- The paper introduces a causal speech enhancement method that leverages future semantic prediction through quantized self-supervised learning features.
- It employs feature-wise linear modulation and multi-task learning to combine SSL and spectrogram data, achieving a PESQ of 2.88 on VoiceBank + DEMAND.
- The study demonstrates the potential of integrating discrete semantic tokens and suggests future improvements like inherent causality in SSL and enhanced phase estimation.
Overview of "Causal Speech Enhancement with Predicting Semantics based on Quantized Self-supervised Learning Features"
This paper presents a novel approach to causal speech enhancement (SE) that leverages self-supervised learning (SSL) features combined with future semantic prediction. The proposed method is centered on predicting future phonetic information, extending beyond existing causal SE models which utilize only past context for enhancement. The authors introduce the novel integration of SSL features, augmented by predictive semantics, into the SE workflow, making this paper a pioneering effort in this domain.
Methodology
The core innovation in this paper is the use of quantized SSL features to guide the SE process with causal constraints. The SSL models, typically non-causal, are constrained to utilize only past frames to simulate causality by applying features in a frame-wise manner. This process is refined through the use of feature-wise linear modulation (FiLM), which enhances the fusion of SSL and spectrogram features.
Furthermore, the paper introduces an encoder framework that transforms SSL features into discrete semantic tokens via vector quantization. These tokens are then used for multi-task learning where the SE model not only enhances the speech signal but also predicts future semantic tokens through a LLMing approach. This joint task is hypothesized to assist in anticipating phonetic continuity, thereby enhancing model performance.
Results
The experimental evaluation was conducted using the VoiceBank + DEMAND dataset. The proposed model achieved a perceptual evaluation of speech quality (PESQ) score of 2.88, underscoring a notable improvement over several conventional SE models. Notably, the semantic prediction component of the model increases the PESQ by 0.05, indicative of its contribution towards effective causal SE.

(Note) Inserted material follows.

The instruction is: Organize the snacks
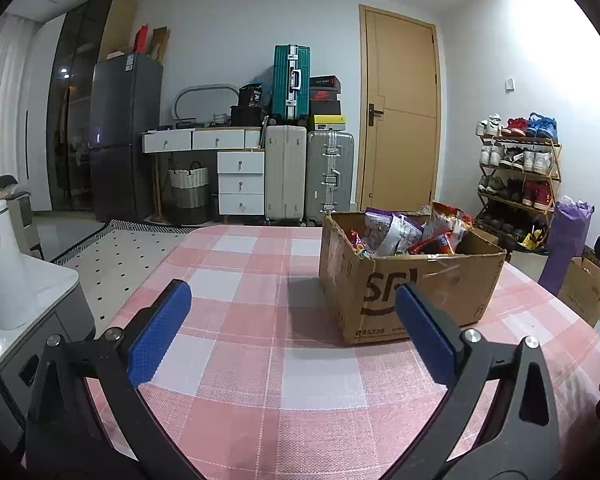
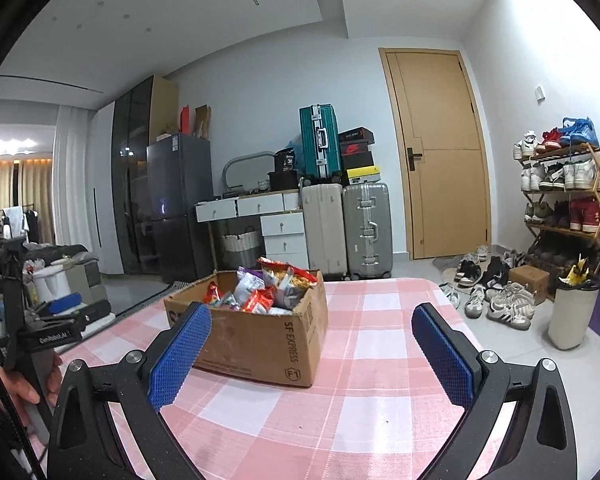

Implications and Future Directions
This paper contributes a multi-task learning approach in causal SE, showcasing how predictive semantics can be effectively leveraged even within causal constraints. This approach can inform the design of future SE models by highlighting the utility of semantic predictions in improving speech signals under noisy conditions. The utilization of quantized SSL features offers a scalable framework, as large amounts of unlabeled data can be effectively harnessed in self-supervised manners.
For future exploration, the paper suggests improvements such as training SSL models that inherently support causality instead of adapting pre-trained models designed for batch processing. Furthermore, enhancing the model to include estimations of appropriate phase information could push the performance closer to state-of-the-art levels. This paper opens avenues for exploring discrete representation frameworks such as neural audio codecs for predictions in SE tasks, which could further refine real-time SE applications.
In conclusion, this paper presents an innovative step in integrating semantic prediction into causal SE systems, thereby providing a methodological foundation for subsequent research in enhancing real-time speech processing capabilities.